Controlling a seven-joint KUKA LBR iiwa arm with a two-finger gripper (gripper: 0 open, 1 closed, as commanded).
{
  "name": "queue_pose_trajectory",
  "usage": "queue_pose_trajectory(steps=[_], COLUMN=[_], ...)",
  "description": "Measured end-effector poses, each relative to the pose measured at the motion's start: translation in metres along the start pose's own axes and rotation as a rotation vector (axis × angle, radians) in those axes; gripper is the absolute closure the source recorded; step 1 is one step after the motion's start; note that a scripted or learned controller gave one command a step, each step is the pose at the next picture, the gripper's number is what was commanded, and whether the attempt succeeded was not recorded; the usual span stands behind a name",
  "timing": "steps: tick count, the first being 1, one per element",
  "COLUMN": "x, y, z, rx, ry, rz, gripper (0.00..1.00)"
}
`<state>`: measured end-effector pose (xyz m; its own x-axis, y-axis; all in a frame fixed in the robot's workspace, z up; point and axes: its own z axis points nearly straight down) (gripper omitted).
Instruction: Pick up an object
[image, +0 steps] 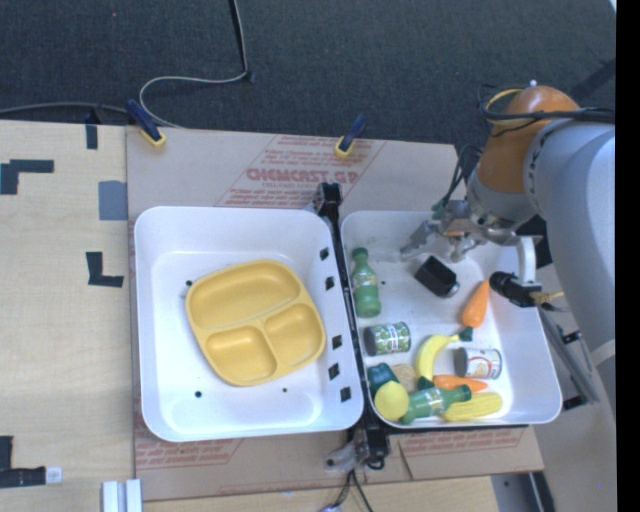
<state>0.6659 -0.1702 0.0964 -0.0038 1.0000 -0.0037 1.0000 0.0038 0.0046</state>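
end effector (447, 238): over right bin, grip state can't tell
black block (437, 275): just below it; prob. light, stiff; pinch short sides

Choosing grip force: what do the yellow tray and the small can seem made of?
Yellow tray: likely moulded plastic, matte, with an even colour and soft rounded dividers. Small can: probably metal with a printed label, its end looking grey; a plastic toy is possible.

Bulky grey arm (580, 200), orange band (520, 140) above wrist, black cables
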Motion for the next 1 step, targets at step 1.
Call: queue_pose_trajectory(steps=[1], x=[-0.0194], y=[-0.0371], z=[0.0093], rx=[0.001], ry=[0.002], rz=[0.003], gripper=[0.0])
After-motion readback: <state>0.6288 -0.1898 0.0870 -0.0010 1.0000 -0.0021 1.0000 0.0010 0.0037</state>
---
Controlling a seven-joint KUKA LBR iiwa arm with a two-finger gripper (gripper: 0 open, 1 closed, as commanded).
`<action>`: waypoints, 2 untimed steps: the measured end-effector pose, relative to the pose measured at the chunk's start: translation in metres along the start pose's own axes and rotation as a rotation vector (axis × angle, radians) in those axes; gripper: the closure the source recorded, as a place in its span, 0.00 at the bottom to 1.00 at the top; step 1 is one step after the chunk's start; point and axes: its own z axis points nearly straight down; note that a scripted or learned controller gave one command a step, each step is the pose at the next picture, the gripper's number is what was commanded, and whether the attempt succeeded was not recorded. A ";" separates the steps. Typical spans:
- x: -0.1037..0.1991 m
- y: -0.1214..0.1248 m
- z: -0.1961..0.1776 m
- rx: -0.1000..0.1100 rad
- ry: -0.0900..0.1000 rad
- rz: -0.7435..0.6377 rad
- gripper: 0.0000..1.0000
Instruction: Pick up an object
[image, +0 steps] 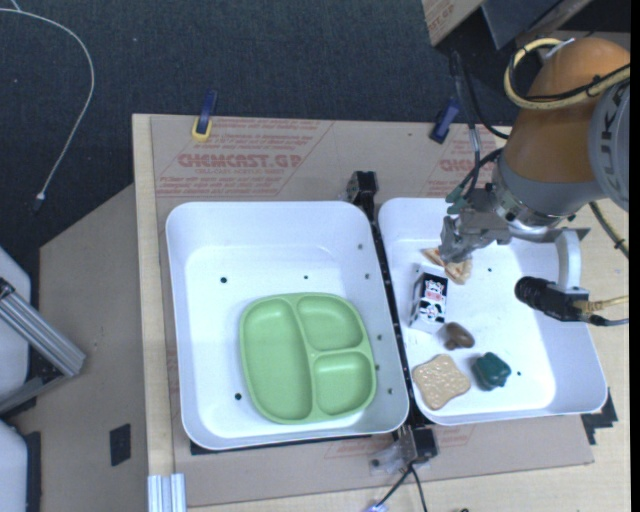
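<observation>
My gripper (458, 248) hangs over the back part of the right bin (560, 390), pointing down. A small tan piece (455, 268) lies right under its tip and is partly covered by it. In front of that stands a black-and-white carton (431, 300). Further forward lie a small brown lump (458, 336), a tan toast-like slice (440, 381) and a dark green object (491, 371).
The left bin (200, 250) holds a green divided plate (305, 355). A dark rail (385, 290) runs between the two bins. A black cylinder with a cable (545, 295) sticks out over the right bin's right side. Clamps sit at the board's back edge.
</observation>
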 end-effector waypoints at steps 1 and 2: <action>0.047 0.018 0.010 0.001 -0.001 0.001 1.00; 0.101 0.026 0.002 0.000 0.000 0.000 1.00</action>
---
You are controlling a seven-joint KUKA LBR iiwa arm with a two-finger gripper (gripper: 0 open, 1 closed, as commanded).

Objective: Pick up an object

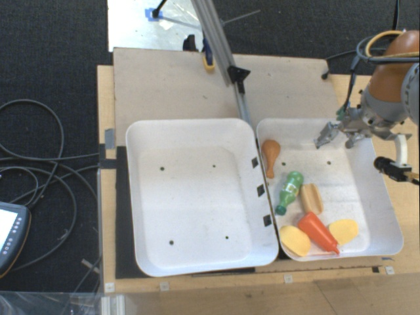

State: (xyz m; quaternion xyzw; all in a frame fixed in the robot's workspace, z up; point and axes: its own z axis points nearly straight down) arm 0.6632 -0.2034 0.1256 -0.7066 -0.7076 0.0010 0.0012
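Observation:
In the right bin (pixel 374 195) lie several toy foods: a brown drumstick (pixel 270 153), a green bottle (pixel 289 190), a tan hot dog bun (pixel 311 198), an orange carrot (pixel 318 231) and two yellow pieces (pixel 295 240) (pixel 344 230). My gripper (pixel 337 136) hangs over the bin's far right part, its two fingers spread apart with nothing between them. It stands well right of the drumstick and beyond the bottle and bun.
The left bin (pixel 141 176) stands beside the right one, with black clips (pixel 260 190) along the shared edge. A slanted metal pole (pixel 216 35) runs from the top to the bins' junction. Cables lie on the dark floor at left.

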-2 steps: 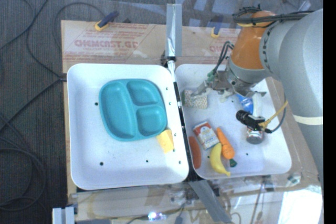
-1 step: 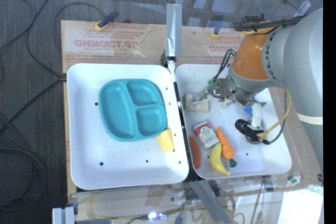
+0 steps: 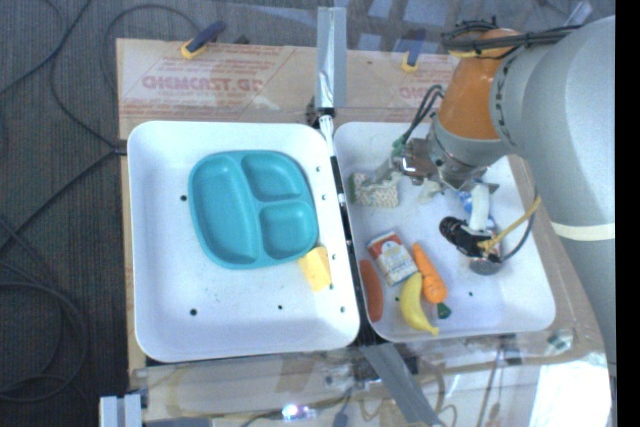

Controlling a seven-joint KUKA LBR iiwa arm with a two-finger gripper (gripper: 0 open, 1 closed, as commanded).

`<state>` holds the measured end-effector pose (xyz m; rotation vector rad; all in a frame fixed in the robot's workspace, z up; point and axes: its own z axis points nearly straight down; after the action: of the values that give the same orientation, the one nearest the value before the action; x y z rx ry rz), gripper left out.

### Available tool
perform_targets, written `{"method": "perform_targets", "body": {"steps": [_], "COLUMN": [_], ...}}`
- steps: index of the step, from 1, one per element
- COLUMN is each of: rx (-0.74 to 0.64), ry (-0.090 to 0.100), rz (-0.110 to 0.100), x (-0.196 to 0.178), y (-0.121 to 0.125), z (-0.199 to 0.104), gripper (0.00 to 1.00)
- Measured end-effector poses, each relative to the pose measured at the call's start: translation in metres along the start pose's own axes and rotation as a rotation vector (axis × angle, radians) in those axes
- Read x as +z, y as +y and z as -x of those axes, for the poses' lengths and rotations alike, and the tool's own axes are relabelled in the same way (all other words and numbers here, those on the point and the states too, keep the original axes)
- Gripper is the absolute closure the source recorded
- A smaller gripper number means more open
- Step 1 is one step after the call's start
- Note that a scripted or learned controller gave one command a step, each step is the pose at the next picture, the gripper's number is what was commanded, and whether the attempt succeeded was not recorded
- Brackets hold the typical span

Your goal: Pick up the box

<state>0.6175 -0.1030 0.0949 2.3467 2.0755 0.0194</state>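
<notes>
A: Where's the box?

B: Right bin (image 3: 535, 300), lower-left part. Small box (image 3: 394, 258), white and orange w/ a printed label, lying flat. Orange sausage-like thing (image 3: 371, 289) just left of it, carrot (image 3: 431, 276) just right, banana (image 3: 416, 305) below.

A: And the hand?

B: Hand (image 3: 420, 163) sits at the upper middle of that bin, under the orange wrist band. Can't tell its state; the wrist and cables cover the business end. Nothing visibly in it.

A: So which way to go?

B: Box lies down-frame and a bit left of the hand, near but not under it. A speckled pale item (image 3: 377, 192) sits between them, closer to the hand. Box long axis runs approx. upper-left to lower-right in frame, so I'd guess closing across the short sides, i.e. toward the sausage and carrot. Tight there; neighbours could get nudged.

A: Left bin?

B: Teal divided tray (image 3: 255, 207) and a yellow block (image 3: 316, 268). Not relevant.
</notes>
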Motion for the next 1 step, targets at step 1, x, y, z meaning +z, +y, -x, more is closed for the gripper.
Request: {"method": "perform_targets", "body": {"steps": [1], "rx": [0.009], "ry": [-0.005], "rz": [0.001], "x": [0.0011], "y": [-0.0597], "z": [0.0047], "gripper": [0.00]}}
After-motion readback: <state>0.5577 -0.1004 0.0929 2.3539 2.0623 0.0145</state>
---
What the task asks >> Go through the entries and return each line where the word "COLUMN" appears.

Response to the exercise >>
  "usage": "queue_pose_trajectory(steps=[_], COLUMN=[_], ...)",
  "COLUMN": "x, y, z, rx, ry, rz, gripper (0.00..1.00)"
perform_targets, written `{"method": "perform_targets", "body": {"steps": [_], "COLUMN": [_], ...}}`
- COLUMN is each of: rx (-0.74 to 0.64), ry (-0.090 to 0.100), rz (-0.110 to 0.100), x (-0.196 to 0.178), y (-0.121 to 0.125), z (-0.199 to 0.104), gripper (0.00 to 1.00)

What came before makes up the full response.